Distributed chaotic bat algorithm for sensor fault diagnosis in AHUs based on a decentralized structure

Abstract

The effective operation of sensors in heating, ventilation and air conditioning (HVAC) systems to promote high-efficiency, energy-saving and low-risk intelligent buildings. However, most existing methods are either based on a centralized architecture or employ only pure digital simulation platforms for HVAC sensor fault diagnosis and verification, which are difficult to meet the complex and dynamic needs of HVCA systems. To overcome the difficulty in employment of centralized architecture involved multi sensor fault diagnosis and fault diagnosis methods limited by pure digital simulation platform, a fully distributed chaotic bat algorithm is proposed to diagnosis multiple-sensor faults and is verified by the hardware-in-the-loop simulation platform in HVAC systems. First, inspired by the bat swarm intelligence and multiple agents, we characterize the sensor fault diagnosis problem as an optimization problem of the bat predation behavior. Specifically, each sensor node is abstracted as a bat colony, and each bat colony communicates with directly connected neighboring bat colony in physical space.
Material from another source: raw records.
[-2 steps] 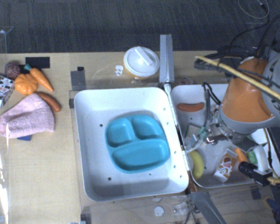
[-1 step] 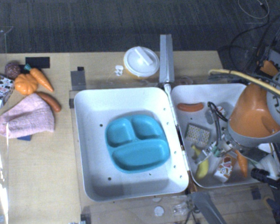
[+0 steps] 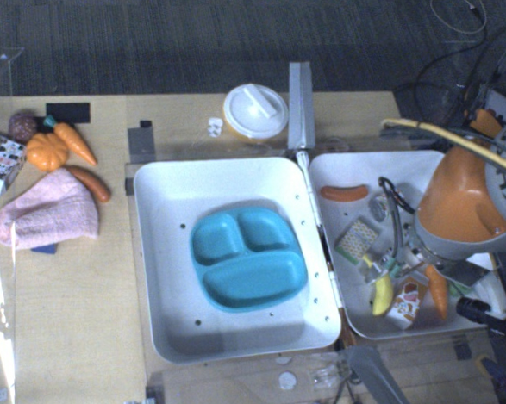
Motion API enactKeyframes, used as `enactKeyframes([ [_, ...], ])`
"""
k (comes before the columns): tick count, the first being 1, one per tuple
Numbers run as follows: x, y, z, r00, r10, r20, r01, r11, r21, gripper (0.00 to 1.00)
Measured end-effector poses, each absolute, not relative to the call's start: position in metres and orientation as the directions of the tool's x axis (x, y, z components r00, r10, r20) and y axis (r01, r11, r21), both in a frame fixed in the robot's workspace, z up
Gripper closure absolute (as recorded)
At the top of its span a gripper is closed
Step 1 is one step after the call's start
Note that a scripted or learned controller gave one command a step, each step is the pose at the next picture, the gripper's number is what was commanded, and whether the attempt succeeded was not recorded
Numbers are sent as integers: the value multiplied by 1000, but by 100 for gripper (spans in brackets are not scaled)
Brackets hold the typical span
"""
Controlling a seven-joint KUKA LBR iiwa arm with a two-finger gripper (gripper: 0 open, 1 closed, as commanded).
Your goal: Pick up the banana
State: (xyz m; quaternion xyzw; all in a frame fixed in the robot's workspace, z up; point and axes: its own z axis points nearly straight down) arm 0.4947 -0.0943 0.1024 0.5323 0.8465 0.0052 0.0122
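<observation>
Starting at the left of the bench, a pink cloth point(image 3: 45, 213) lies beside a small heap of toy food, among it a little orange pumpkin point(image 3: 46, 152) and a carrot point(image 3: 78, 142). Next comes the left bin point(image 3: 165, 246), which holds a blue divided tray point(image 3: 249, 256). Behind the seam between the bins sits a white lid point(image 3: 258, 110). The right bin point(image 3: 346, 169) carries the clutter: a sausage point(image 3: 345, 193) near its far wall, a grey packet point(image 3: 357, 239) below that, then the banana point(image 3: 381, 295) near the front wall, with a small printed carton point(image 3: 405, 303) just beside it and a second carrot point(image 3: 438, 292) further right.

The arm point(image 3: 458, 200) hangs over the right half of that bin, and the gripper point(image 3: 383, 264) sits just above the banana's upper end. Wires and the wrist crowd the tips, so I cannot tell how wide the claw stands or whether it has hold of anything.

The step looks like the final approach to the grasp. The banana lies nearly straight up and down in the view, its upper tip leaning slightly right toward the claw. The next move likely calls for closing across that long axis, around the middle and clear of the carton.
</observation>
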Motion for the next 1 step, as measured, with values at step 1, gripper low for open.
enactKeyframes([
  [1,530,-43,195,-479,878,-2,878,479,5,100],
])
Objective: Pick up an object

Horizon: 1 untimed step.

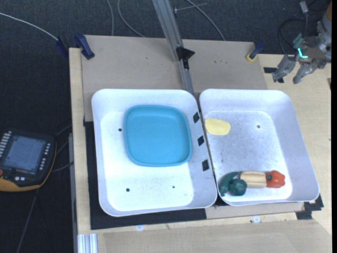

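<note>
Candidate objects lie in the right bin (295, 141): a yellow piece (217, 126) near its upper-left wall, and along the front wall a green piece (233, 185), a tan piece (253, 179) and a red piece (275, 178), touching in a row. They probably sit crowded at the front edge because that end looks lower. The left bin (105, 141) holds a blue plate (157, 135), lying flat. The tool (293, 73) hangs above the table (131, 62) beyond the right bin's far corner, well apart from every object, fingers spread and grasping nothing. Picking has not begun.
</note>
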Motion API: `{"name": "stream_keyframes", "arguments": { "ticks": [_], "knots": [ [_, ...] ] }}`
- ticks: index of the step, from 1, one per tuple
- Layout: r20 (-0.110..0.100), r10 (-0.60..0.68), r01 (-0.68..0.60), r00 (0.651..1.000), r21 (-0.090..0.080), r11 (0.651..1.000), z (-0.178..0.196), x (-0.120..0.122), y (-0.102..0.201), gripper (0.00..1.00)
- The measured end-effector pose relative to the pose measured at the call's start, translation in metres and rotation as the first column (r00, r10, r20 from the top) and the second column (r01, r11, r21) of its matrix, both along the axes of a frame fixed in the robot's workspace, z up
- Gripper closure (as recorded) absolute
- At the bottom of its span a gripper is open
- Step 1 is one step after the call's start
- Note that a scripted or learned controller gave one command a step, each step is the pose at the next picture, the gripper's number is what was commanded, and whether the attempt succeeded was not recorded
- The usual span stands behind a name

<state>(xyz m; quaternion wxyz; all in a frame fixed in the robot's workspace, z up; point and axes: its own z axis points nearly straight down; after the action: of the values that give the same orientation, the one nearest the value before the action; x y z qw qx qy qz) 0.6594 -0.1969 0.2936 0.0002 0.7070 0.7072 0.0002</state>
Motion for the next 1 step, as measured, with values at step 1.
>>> {"name": "stream_keyframes", "arguments": {
  "ticks": [1],
  "knots": [
    [0.000,0.000,0.000,1.000,0.000,1.000,0.0000,0.0000,0.0000,0.00]
  ]
}}
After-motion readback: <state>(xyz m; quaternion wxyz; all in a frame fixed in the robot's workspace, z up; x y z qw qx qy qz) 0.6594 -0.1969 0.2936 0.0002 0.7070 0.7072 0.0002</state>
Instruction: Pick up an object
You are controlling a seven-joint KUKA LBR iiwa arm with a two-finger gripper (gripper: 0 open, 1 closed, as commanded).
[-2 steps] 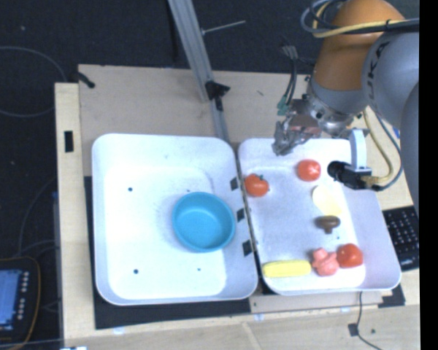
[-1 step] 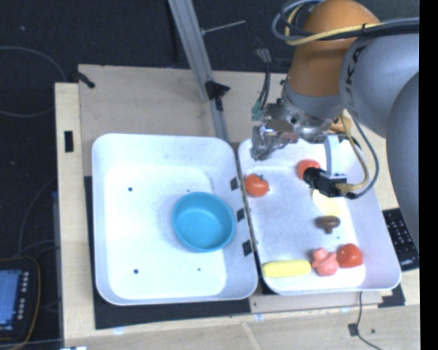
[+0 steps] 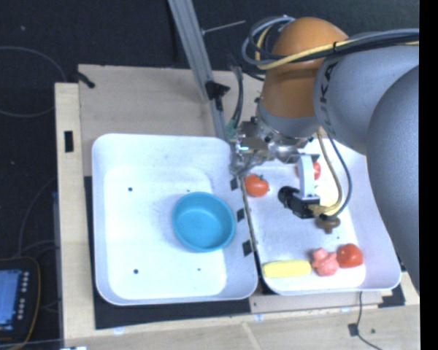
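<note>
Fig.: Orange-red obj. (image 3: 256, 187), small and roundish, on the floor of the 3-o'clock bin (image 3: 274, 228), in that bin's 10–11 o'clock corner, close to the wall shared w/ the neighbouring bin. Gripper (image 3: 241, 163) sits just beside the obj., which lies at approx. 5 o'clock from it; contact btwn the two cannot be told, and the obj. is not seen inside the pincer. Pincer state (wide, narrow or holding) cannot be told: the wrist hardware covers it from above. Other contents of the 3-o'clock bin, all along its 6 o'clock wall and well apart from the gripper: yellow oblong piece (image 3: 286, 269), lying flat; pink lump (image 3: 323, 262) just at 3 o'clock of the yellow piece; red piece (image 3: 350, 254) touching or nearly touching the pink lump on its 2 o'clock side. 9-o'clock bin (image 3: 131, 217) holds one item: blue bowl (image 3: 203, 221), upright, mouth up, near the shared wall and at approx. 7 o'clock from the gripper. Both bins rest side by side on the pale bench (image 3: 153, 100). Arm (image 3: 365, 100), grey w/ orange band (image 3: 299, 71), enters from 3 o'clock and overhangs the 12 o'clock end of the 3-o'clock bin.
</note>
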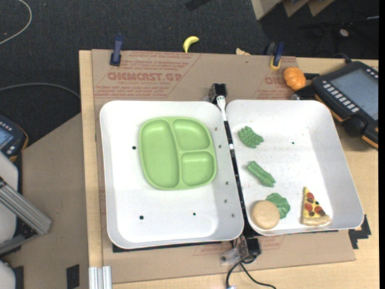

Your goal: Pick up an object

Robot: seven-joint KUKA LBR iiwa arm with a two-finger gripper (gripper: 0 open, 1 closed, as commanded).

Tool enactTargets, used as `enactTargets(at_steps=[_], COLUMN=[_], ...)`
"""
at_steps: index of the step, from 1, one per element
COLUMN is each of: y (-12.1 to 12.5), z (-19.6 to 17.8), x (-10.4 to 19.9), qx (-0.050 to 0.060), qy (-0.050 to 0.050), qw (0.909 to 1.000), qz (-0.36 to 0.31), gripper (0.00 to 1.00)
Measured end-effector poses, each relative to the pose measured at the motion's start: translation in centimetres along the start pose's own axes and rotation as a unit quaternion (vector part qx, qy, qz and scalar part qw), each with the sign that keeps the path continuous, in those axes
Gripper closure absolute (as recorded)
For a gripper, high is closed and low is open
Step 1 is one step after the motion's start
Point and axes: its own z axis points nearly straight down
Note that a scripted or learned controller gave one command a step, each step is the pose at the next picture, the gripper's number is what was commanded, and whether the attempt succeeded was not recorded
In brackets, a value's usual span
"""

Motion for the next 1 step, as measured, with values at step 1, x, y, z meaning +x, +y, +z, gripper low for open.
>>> enactTargets(at_steps=[1], y=[-4.32], z=[6.81], x=[6.1], qx=[0.001], qy=[0.001], qw=[1.0], qz=[-0.003], gripper=[1.0])
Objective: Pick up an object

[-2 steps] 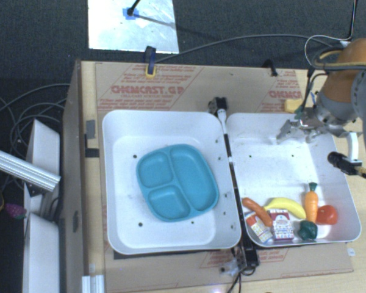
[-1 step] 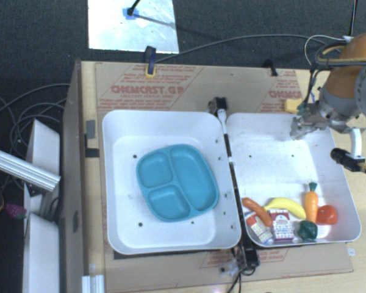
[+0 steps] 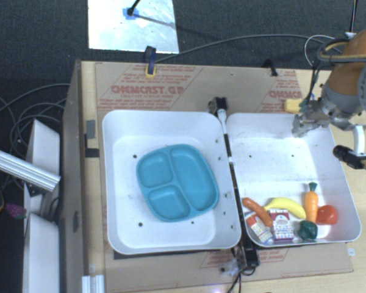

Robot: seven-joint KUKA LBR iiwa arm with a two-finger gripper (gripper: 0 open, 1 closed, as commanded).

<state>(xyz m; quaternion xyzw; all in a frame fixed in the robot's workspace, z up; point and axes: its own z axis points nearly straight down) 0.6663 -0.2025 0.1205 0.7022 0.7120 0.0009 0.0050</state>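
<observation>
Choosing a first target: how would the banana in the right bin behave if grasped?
The banana looks glossy and curved, so fingers may slip along it. Wedged among the sausage and box, it probably won't roll, but neighbours may shift.

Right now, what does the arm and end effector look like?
Grey KUKA arm with an orange band above the wrist. Thin cables loop beside the band. The end effector is grey metal, small and blurry; a black-tipped white part juts below the wrist.

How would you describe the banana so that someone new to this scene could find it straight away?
Look at the right-hand white bin, then at the cluster of toy food in its near corner. The banana lies across the top of that cluster, between the orange sausage and the upright carrot. It is the one yellow, curved piece there.
</observation>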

Second, to avoid the tendency of bat algorithm to fall into locally optimal solutions, the tent chaotic map is employed to enhance the bat colony search ability for improving the randomness of bat algorithm, involves escaping from local extreme points and increasing the diversity of the bat colony. Finally, we embed the temperature and humidity sensors into the hardware-in-the-loop simulation platform to construct the near-actual physical environment. The performance and convergence of the proposed method are verified using both a pure digital simulation platform and a built-in hardware-in-the-loop simulation platform. Compared with basic bat algorithm (BA), particle swarm optimization algorithm (PSO) and chaotic bat algorithm (CBA), the proposed fully distributed chaotic bat algorithm (DCBA) have higher accuracy and can achieve the 98.41 % accuracy in fixed bias (FB) sensor faults, 96.96 % accuracy in complete failure (CF), 95.84 % in drift bias (DB) and 96.08 % accuracy in accuracy drops (AD).